### What you are asked to do:
How many of the lines below contain the word "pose"? Only the number is wanted.
*** Opening of Provided information ***
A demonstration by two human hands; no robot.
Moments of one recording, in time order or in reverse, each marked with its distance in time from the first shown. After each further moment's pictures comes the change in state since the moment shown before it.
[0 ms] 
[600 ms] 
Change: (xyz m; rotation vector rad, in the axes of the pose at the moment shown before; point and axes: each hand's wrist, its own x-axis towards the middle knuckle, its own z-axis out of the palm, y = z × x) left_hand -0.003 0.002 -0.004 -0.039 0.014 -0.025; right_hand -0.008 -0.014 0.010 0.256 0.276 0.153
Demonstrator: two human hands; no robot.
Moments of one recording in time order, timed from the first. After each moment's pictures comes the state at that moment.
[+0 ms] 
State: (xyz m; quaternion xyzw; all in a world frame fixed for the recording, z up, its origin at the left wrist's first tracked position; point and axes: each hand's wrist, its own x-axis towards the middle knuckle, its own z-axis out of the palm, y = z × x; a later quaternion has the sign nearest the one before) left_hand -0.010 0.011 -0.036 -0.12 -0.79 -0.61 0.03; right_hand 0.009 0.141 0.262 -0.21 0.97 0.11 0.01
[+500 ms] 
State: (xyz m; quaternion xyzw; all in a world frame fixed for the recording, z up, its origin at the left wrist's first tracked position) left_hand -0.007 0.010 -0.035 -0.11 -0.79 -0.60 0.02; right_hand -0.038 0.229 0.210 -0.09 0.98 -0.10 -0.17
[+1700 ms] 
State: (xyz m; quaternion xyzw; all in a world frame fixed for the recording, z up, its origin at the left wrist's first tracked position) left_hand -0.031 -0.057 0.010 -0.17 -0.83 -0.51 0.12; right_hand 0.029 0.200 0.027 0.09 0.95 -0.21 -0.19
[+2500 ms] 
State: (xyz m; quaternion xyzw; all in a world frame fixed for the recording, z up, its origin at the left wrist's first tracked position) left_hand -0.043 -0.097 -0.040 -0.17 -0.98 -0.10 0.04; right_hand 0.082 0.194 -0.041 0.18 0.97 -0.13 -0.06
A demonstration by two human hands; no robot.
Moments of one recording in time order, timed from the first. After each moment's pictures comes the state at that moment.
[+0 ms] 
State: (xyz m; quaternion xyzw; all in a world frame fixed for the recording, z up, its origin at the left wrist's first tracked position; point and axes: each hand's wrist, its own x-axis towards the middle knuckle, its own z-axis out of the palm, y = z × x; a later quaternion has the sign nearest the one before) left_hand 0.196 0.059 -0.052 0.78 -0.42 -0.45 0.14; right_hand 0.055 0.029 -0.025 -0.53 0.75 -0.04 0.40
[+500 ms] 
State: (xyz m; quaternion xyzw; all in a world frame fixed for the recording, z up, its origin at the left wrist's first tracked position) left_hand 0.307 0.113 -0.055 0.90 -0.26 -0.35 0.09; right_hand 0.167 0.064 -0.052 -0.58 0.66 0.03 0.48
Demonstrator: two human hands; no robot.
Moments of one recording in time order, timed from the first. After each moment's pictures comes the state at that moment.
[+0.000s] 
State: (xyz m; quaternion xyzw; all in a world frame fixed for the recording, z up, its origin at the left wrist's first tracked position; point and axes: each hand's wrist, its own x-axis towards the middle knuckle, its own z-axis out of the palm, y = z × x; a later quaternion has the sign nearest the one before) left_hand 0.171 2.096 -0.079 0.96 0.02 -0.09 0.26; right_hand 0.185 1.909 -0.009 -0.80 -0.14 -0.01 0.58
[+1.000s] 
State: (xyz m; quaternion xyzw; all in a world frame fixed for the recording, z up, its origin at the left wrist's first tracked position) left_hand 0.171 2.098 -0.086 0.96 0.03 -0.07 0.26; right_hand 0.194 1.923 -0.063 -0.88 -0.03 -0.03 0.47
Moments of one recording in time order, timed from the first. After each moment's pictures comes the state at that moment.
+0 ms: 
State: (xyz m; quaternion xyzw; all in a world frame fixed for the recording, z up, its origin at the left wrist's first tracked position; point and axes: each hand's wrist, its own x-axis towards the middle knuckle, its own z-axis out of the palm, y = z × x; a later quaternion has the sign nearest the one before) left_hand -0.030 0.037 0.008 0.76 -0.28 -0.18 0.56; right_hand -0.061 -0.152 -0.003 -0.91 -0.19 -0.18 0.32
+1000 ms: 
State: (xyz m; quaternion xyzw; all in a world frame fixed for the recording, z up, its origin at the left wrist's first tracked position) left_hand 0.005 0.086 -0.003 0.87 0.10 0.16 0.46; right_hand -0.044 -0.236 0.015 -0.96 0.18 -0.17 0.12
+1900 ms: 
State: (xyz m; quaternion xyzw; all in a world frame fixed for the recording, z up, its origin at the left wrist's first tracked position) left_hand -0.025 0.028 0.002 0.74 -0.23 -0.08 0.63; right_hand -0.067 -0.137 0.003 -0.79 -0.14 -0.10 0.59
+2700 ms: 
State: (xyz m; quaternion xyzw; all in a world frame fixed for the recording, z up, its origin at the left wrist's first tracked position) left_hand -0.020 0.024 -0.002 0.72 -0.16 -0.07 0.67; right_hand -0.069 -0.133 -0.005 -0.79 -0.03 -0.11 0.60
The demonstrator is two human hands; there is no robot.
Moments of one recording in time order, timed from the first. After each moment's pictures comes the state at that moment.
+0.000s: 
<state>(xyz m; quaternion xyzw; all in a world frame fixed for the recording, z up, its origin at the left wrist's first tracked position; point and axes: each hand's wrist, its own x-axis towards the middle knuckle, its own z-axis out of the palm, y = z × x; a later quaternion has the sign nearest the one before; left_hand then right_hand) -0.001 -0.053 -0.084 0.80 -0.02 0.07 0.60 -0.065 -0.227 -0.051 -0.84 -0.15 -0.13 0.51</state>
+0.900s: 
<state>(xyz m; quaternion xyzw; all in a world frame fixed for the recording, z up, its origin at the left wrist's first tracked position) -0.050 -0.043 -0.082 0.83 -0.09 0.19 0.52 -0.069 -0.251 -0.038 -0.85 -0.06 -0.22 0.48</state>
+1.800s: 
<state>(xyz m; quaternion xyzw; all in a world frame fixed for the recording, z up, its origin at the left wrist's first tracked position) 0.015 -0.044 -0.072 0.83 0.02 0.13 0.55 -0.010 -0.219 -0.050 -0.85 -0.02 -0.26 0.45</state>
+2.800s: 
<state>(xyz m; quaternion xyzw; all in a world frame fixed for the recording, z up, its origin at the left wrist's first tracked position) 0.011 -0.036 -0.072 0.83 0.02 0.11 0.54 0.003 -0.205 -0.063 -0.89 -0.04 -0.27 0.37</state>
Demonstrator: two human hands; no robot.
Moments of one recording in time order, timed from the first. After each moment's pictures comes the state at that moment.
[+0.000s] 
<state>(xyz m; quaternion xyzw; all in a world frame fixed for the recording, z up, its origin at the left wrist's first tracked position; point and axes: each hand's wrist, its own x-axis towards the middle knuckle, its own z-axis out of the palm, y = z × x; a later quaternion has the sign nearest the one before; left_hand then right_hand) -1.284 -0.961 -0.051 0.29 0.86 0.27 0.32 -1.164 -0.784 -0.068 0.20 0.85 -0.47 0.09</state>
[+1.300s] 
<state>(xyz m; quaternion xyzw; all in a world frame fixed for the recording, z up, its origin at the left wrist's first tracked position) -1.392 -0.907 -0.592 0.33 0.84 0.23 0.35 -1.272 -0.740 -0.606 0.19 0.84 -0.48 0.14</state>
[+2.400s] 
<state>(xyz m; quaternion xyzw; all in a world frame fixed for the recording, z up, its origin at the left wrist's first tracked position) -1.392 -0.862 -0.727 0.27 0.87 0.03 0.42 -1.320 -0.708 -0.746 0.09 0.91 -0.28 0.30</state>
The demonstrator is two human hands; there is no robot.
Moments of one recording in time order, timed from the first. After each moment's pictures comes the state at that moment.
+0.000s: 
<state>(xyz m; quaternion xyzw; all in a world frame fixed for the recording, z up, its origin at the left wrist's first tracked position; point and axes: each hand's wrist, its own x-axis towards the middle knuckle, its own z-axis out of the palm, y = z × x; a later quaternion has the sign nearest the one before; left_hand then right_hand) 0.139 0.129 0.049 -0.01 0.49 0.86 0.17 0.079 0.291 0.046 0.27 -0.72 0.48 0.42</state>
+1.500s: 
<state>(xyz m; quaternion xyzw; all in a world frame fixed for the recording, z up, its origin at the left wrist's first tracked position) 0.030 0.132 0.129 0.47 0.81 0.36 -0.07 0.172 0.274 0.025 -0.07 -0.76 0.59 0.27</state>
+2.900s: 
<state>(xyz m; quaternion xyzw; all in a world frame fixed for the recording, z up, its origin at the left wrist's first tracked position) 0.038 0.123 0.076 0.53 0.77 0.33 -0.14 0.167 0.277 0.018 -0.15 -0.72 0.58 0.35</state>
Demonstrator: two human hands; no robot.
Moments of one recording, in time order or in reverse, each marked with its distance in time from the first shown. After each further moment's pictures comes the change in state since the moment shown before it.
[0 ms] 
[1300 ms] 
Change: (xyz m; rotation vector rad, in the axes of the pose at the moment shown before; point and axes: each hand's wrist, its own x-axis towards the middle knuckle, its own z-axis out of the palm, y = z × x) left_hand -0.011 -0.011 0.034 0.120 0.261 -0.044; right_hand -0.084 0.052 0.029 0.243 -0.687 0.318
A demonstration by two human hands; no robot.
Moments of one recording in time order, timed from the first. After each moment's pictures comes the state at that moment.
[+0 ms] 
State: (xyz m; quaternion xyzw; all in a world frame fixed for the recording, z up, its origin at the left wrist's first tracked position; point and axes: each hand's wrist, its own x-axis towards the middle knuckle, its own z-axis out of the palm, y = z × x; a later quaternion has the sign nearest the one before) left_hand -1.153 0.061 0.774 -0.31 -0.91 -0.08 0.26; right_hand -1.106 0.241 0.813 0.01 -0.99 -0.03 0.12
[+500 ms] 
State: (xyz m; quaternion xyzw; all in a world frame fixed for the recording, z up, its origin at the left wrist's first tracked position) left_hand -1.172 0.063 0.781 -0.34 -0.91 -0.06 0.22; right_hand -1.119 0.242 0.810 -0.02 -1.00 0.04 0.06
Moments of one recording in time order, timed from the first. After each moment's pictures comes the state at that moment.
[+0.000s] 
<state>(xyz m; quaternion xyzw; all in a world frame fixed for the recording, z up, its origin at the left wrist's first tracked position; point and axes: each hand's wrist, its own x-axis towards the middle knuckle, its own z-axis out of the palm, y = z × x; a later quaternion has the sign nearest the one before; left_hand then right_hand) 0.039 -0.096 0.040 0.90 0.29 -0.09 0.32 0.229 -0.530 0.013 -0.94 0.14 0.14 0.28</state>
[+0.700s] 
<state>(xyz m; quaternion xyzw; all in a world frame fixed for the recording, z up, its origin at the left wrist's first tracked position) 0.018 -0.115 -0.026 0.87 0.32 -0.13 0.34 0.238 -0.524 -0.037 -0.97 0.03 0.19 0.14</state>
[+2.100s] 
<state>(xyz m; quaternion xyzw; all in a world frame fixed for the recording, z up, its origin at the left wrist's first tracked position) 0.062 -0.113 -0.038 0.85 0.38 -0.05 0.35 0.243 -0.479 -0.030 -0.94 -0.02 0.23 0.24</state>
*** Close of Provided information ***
### Task response:
2